■ TASK ITEM
From the data, copy out every line in which the word "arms" appears.
══════════════════════════════
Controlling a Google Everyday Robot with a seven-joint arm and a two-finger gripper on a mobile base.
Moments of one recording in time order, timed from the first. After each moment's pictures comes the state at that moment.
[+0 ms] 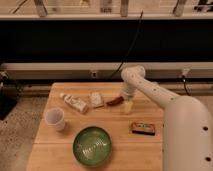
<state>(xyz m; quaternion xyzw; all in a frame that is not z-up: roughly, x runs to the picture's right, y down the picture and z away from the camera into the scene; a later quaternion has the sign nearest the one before) 0.134 0.113 0.939 -0.37 -0.09 -0.06 0.92</state>
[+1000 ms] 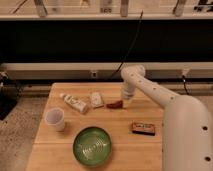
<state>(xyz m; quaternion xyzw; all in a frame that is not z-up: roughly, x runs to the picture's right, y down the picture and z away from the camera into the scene) 0.134 0.110 0.934 -0.37 -0.09 -0.07 0.92</state>
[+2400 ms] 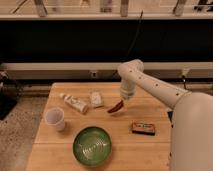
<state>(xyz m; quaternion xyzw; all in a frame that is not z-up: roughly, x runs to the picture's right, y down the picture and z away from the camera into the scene) 0.119 0.102 0.859 -0.39 -0.07 -0.11 0.91</state>
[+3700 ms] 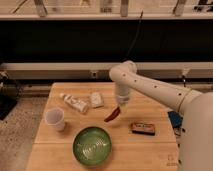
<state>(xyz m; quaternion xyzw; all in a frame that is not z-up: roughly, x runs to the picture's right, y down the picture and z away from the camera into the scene) 0.096 0.131 0.801 -0.41 -0.05 -0.16 0.90</state>
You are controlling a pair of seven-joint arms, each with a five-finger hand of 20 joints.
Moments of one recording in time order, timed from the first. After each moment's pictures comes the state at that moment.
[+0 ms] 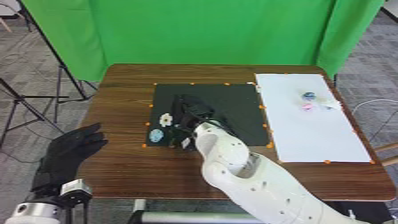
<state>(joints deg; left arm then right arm) 146.9 -42.9 -102.3 -128.9 34.2 20.8 24.1 -65.6 -72.1 34.3 -97.4 -128.0 2.2 32.3</state>
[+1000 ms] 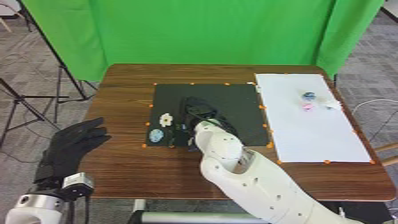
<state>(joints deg) 143.5 -43.4 -102.0 -128.1 35.7 18.8 21.7 -65.7 -74.6 36.2 -93.2 -132.2 -4.9 37.1</state>
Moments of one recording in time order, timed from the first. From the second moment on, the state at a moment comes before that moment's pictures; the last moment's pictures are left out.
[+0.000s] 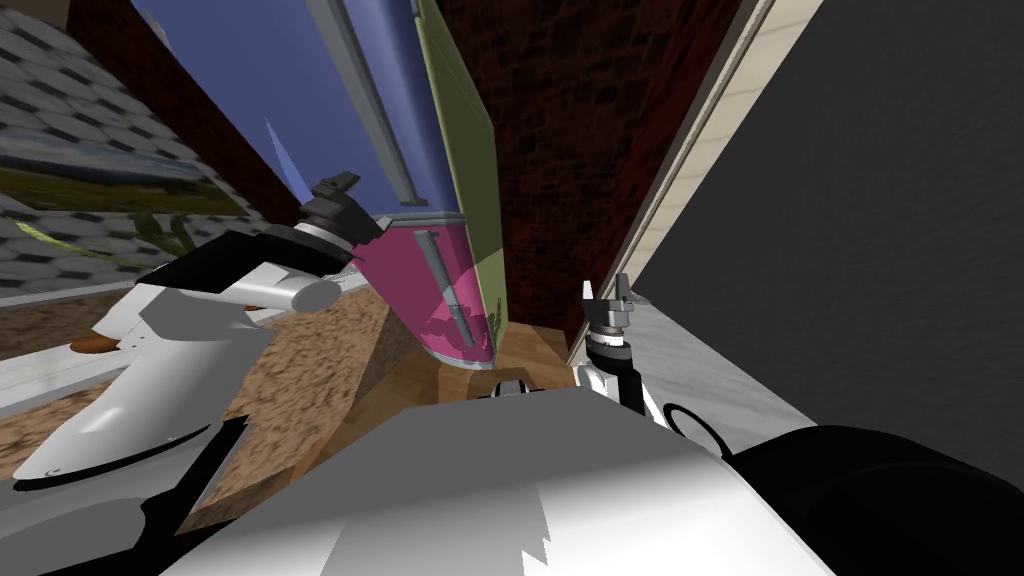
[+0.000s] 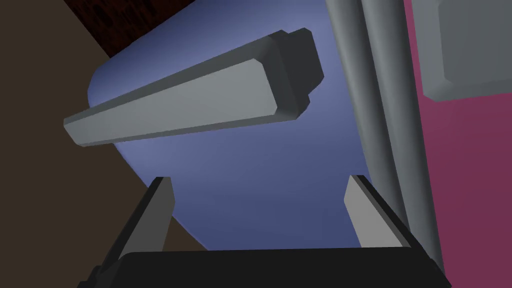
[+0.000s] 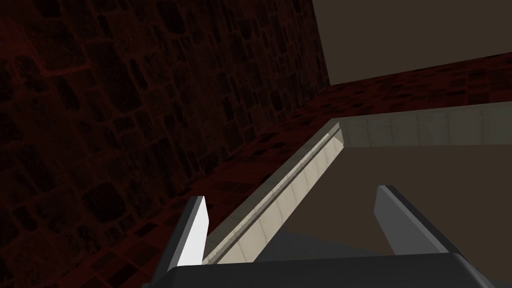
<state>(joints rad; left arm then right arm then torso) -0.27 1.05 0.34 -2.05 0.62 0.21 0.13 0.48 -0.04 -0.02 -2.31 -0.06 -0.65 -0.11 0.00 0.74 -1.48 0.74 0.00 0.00</state>
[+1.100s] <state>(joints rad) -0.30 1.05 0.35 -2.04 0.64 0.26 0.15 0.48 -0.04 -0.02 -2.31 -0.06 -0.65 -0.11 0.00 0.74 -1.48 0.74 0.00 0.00</state>
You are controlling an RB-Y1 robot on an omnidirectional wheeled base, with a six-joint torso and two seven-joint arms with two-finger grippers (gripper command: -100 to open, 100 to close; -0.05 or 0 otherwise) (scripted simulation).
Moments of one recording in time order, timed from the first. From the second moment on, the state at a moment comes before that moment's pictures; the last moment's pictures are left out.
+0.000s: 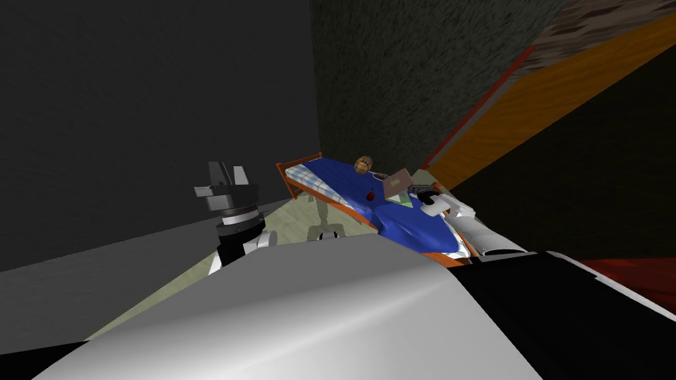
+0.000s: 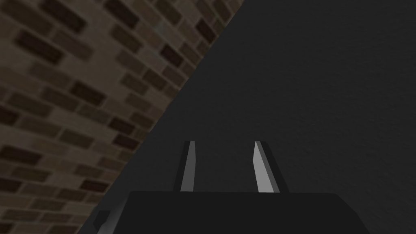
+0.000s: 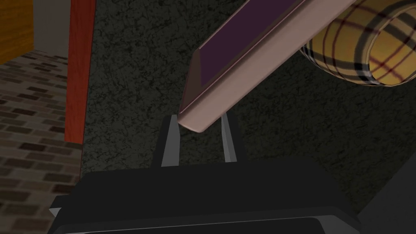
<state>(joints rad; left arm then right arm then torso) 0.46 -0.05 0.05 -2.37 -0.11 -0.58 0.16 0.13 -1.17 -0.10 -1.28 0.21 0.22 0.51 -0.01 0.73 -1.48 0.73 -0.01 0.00</state>
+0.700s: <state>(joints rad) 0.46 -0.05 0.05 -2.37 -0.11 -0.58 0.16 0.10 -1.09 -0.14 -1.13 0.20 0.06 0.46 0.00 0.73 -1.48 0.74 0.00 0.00</state>
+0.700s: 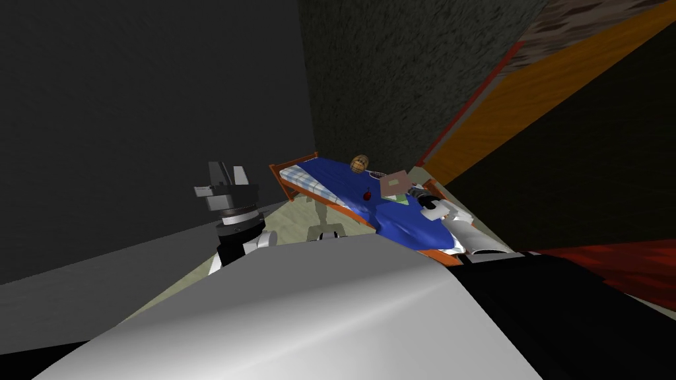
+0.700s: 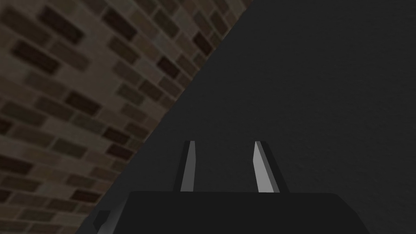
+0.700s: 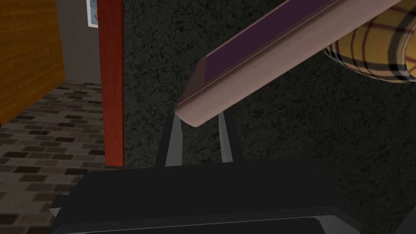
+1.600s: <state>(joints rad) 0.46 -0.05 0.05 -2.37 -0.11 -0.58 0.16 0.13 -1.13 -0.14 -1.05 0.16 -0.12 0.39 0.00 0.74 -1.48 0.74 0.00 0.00</state>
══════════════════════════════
■ TASK SOLUTION
You are controlling a pair of seven-joint arms, each with a five-finger hand of 20 joints.
You are controlling an RB-Y1 robot on an omnidirectional wheeled base, with a six-joint torso and two seven-joint arms with two-finger grippers (gripper command: -100 to open, 100 to close; -0.05 or 0 otherwise) (scripted simulation).

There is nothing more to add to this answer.